Through a series of moves, Charlotte-based BofA is looking to shrink itself and raise money ahead of new regulatory rules mandating big banks hold higher levels of capital.

According to The Wall Street Journal, BofA has now put on the block its correspondent mortgage business, which employs about 1,000 people and accounted for 47%, or $27.4 billion, of its mortgage originations in the first quarter.

The decision to exit the business was reached four to six weeks ago in the wake of a review led by Barbara Desoer, Bofas mortgage chief, the paper reported. That review found the correspondent chanel isnt central to BofAs long-term goals.

BofA has bulked up on mortgages over the years through the correspondent channel, which enables it to buy loans that were funded by smaller players.

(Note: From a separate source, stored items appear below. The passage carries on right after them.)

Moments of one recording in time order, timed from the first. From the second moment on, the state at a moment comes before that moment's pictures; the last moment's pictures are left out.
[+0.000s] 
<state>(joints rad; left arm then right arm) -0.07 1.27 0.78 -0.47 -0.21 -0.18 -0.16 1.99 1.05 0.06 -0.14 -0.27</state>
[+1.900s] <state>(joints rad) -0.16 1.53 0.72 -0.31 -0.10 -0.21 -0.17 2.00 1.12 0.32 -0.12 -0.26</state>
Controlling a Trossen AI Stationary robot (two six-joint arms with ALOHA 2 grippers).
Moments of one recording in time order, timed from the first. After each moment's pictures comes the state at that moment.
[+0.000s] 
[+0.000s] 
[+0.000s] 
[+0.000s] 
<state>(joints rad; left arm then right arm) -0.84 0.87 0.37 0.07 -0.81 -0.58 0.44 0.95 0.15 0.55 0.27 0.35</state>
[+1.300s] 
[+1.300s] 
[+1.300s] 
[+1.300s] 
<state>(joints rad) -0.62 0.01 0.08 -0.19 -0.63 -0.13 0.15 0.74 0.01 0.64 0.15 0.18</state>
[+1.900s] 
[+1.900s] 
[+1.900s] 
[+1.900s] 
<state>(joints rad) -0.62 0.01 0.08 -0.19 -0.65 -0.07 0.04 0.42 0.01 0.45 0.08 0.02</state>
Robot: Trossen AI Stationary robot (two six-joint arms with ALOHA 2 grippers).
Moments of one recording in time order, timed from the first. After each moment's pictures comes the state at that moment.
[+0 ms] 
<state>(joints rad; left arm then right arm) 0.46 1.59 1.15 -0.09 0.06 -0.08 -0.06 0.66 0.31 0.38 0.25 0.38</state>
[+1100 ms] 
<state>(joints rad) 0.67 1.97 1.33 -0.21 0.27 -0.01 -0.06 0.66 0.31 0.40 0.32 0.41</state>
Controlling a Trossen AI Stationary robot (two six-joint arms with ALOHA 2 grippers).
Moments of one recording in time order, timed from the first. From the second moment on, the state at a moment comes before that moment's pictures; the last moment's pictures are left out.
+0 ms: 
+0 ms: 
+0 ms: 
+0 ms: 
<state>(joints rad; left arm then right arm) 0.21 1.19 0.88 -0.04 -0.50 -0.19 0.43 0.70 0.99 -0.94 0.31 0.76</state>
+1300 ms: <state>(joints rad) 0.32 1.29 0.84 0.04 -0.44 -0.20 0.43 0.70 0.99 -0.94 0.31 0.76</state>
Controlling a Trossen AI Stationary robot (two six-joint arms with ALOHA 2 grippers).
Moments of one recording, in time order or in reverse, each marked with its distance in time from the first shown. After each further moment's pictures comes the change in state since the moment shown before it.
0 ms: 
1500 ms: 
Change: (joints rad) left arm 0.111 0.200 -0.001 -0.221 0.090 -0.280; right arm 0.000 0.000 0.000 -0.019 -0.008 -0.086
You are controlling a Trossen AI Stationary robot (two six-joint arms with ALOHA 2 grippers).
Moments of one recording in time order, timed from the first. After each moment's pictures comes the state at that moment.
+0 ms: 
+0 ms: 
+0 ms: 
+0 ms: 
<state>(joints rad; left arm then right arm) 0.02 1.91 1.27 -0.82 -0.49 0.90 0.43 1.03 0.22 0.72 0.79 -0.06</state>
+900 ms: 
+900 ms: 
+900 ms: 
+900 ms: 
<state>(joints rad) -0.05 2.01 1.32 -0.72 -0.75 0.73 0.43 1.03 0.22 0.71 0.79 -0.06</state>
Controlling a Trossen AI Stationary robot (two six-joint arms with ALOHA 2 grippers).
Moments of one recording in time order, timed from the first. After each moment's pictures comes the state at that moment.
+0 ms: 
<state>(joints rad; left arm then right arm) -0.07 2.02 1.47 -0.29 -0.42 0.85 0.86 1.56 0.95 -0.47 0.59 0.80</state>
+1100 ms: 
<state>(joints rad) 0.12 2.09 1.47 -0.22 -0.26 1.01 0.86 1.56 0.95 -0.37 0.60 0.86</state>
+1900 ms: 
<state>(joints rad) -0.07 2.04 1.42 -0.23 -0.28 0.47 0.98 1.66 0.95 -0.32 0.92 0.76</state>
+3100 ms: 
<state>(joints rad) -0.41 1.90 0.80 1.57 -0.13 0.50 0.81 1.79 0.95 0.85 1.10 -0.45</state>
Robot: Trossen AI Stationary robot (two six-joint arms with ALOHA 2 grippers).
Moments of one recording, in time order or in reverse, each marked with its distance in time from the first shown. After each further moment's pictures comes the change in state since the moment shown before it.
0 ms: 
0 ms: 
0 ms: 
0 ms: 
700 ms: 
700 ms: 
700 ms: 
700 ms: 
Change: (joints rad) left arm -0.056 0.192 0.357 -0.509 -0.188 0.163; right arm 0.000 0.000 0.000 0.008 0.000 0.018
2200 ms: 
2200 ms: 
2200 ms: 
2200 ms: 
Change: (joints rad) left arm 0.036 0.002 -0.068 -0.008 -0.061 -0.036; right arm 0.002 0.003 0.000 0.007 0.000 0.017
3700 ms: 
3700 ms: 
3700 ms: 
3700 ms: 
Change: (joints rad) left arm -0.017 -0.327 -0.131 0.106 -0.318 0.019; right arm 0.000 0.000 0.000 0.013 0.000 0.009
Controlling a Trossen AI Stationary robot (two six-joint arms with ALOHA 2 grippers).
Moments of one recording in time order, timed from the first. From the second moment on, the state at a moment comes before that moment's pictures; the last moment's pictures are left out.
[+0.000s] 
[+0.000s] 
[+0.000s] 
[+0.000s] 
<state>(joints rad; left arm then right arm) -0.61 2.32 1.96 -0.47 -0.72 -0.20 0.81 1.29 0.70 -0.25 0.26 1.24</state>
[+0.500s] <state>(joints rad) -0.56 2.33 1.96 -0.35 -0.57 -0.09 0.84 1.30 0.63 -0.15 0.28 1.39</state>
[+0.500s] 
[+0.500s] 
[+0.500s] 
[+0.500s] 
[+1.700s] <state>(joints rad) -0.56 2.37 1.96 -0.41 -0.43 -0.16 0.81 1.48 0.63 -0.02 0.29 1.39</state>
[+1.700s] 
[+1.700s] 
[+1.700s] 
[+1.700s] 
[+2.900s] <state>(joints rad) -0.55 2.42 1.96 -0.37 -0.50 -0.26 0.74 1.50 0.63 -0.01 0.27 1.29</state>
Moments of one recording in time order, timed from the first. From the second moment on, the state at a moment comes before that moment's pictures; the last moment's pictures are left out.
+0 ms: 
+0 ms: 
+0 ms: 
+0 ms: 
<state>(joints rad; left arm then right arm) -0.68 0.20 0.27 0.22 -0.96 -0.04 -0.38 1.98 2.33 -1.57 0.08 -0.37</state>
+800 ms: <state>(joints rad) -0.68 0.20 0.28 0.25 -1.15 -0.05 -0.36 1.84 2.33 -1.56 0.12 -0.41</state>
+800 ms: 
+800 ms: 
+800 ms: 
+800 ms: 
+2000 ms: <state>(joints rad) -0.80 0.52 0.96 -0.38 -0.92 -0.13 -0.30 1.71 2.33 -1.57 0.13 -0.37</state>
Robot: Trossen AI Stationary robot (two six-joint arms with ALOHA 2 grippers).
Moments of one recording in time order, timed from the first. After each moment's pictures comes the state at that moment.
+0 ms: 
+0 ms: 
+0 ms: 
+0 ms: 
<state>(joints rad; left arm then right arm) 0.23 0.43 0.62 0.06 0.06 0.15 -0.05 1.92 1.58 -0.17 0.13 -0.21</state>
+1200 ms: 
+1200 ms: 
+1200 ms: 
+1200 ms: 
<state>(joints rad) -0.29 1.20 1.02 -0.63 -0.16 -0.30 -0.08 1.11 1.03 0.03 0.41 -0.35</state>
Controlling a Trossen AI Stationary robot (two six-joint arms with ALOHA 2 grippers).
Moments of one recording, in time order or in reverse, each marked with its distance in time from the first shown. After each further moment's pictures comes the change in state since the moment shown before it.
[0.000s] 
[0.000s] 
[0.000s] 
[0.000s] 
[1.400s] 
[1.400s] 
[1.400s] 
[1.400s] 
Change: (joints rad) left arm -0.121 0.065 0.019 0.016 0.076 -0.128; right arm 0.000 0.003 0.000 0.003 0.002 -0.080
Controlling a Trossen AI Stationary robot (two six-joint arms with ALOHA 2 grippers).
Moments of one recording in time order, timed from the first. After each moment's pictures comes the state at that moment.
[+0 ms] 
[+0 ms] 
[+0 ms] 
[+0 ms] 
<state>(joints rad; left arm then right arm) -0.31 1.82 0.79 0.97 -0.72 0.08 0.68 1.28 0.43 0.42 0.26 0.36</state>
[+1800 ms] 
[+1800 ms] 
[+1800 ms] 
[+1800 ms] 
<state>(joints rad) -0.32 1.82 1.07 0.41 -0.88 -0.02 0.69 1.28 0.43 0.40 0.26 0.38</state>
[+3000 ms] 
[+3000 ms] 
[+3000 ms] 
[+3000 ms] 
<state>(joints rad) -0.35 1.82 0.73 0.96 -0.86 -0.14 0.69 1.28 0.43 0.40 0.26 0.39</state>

Second only to Wells Fargo (WFC), BofA held a 24.3% share in the correspondent market in the first quarter, according to the Journal.

However, it has run into a flurry of headaches in the mortgage business due to the implosion of the subprime market. These problems were exacerbated by the disastrous decision to buy mortgage giant Countrywide Financial in 2008 before the financial markets nearly collapsed.

BofA has fallen behind other big banks in reaching capital levels required by Basel III in 2013.

BofA has made a number of other moves in recent weeks to shore up investor confidence, including landing a $4 billion investment from billionaire investor Warren Buffett and selling half of its stake in China Construction Bank for $8.3 billion in cash.